Katakuras

THE HAPPINESS OF
THE KATAKURAS. 2001

Director: Takashi Miike

Reviewed by Paghat the Ratgirl



Takashi Miike is an inventive horror & gangster film director whose Visitor Q is the best, strangest, happy-go-lucky psycho killer film ever made. I've seen several of his films by now, mostly yakuza films full of violence but with no stars the equal of Beat Takeshi, & none of the others bowled me over like Visitor Q, but the majority have something good in them, & a few brush close to genius if only of a kitschy kind.

He really goes off on a tangent with The Happiness of the Katakuras, about a family that has invested in a failing bed & breakfast on the hinterland side of Mount Fuji, & the few almost-customers they ever get end up dead. But it's not a Japanese Motel Hell, it's just an unlucky family living under a curse -- all the while trying to keep a stiff upper lips & singing about it!

It's a horror musical. The dance & song sequences are charming stuff. Exuberant rather than horrific, it was odd to see so many elements of a horror thriller given a joyful upbeat context. The final number is a congratulations-you're-going-to-die tune, a great summation to the film's if-life-gives-you-lemons attitude.
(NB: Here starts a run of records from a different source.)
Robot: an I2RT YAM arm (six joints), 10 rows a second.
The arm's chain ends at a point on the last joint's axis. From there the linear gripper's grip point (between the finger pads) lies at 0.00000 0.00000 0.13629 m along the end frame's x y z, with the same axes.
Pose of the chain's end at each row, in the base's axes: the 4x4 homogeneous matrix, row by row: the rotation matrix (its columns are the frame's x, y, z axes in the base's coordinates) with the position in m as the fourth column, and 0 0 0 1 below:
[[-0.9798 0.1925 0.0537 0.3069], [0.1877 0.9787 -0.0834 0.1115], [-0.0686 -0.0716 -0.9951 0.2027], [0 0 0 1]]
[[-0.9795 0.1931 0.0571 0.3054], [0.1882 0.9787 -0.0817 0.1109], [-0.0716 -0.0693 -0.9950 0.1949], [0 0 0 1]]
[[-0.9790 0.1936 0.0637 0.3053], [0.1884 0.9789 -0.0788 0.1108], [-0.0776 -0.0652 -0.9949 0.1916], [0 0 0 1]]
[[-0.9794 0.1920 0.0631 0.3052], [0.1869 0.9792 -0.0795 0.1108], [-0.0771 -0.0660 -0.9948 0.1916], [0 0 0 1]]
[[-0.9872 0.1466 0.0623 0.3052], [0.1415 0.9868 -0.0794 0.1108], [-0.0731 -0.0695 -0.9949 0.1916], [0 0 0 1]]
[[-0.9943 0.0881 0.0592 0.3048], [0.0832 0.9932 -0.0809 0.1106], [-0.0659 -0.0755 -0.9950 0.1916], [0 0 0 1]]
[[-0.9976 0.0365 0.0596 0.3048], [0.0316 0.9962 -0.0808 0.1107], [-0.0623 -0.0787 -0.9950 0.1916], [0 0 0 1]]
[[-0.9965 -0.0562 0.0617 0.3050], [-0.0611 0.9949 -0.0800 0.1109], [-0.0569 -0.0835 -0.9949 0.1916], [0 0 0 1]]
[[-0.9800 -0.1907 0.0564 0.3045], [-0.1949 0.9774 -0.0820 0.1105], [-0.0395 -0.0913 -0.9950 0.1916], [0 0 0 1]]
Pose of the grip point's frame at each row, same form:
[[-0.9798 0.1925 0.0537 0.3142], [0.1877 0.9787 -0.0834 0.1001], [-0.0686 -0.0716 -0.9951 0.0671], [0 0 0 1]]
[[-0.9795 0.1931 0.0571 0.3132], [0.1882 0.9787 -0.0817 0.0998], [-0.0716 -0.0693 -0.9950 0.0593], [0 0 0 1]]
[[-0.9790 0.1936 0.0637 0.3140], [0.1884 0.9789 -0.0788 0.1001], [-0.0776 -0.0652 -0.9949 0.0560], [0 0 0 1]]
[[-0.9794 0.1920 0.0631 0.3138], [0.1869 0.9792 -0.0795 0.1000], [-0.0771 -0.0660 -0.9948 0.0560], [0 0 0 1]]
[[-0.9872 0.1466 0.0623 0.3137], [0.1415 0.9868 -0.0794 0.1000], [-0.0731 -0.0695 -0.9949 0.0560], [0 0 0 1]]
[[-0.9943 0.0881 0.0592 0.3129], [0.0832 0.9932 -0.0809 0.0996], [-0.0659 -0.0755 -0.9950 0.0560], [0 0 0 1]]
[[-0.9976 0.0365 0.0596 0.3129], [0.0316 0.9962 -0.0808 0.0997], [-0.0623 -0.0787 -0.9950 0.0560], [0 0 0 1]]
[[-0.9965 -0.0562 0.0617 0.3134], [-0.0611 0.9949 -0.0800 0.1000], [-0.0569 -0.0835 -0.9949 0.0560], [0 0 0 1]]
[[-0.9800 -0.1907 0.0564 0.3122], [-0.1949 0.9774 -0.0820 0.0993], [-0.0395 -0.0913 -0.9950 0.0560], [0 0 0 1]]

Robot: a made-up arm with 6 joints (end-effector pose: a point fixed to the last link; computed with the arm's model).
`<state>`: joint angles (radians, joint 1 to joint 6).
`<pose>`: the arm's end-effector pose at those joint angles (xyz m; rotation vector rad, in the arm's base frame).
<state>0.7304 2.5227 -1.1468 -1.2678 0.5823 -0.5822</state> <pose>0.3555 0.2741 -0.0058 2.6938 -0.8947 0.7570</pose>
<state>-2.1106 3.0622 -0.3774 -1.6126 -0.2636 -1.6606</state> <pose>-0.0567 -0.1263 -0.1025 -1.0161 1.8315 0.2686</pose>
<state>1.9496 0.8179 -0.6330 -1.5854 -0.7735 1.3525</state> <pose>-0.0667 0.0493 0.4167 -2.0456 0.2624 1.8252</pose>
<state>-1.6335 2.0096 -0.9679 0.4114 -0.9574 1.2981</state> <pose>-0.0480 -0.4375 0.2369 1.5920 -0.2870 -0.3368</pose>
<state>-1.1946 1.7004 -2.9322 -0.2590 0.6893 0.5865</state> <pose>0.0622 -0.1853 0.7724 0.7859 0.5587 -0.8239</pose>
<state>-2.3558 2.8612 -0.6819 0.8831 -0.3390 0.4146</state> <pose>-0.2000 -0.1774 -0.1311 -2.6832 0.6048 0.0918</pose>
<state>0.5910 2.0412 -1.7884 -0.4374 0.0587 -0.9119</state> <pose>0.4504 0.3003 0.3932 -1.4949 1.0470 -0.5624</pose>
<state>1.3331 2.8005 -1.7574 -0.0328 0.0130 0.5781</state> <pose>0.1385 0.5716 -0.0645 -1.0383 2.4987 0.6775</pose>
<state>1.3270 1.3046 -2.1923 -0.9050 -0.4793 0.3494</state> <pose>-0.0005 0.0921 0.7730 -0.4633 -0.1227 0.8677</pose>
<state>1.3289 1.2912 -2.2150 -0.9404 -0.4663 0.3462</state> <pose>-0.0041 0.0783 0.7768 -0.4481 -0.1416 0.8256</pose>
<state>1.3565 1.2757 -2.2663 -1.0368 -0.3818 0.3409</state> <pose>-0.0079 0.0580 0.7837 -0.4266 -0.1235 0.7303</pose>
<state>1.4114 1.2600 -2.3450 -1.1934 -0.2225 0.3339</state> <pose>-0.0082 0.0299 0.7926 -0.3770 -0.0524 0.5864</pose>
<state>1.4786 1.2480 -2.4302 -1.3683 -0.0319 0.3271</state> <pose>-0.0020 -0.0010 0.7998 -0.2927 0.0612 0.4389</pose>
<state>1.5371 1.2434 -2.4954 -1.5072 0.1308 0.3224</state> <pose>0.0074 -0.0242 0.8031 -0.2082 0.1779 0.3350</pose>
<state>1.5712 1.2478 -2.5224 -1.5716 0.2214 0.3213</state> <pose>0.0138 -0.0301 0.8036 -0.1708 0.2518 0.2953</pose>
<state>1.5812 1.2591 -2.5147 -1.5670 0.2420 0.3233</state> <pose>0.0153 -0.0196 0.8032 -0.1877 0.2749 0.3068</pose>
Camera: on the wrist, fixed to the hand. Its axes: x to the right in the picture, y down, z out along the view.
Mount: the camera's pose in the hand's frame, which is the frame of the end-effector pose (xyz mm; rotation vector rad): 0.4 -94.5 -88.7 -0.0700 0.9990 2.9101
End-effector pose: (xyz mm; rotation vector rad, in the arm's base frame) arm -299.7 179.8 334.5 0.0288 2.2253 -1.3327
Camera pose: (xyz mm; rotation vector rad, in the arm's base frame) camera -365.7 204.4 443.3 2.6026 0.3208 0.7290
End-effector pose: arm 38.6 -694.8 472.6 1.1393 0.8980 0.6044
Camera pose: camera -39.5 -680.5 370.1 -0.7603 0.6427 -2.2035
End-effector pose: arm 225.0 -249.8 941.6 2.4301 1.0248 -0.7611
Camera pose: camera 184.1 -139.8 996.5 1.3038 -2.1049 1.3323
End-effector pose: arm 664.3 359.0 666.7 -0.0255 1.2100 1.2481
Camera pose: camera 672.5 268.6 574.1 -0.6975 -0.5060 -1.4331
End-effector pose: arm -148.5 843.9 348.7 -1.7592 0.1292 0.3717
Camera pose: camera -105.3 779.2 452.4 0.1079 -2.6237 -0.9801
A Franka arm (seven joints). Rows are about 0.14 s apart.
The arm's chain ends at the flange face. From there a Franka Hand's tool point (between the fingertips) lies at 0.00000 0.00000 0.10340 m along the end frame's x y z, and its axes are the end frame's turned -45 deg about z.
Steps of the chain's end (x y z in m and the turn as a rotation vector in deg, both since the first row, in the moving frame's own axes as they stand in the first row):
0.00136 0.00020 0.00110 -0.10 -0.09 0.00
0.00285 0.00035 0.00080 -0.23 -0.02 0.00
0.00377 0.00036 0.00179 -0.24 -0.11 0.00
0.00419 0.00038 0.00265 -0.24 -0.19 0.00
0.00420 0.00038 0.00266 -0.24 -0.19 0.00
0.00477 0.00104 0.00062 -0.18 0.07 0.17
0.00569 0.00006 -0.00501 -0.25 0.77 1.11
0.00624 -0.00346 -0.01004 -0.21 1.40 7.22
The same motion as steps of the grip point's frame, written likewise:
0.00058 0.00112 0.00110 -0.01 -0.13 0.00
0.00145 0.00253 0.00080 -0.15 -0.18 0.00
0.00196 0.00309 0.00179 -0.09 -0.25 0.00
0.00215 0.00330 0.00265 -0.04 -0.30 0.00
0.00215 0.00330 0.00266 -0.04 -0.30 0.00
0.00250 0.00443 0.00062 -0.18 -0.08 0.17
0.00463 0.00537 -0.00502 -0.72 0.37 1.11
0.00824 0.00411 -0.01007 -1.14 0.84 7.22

In Visitor Q we learn that the family who slays together stays together. Katakuras is much more innocent & naive, but it has the same attitude of family sticking together through thick or thin. This is not always Miike's theme by any means, as in Audition he just goes for visceral horror, but if one looks deep enough into even the most sociopathic gangsters of his yakuza films, there's some little evidence of the humor & hope manifest in Katakuras and his greatest film Visitor Q.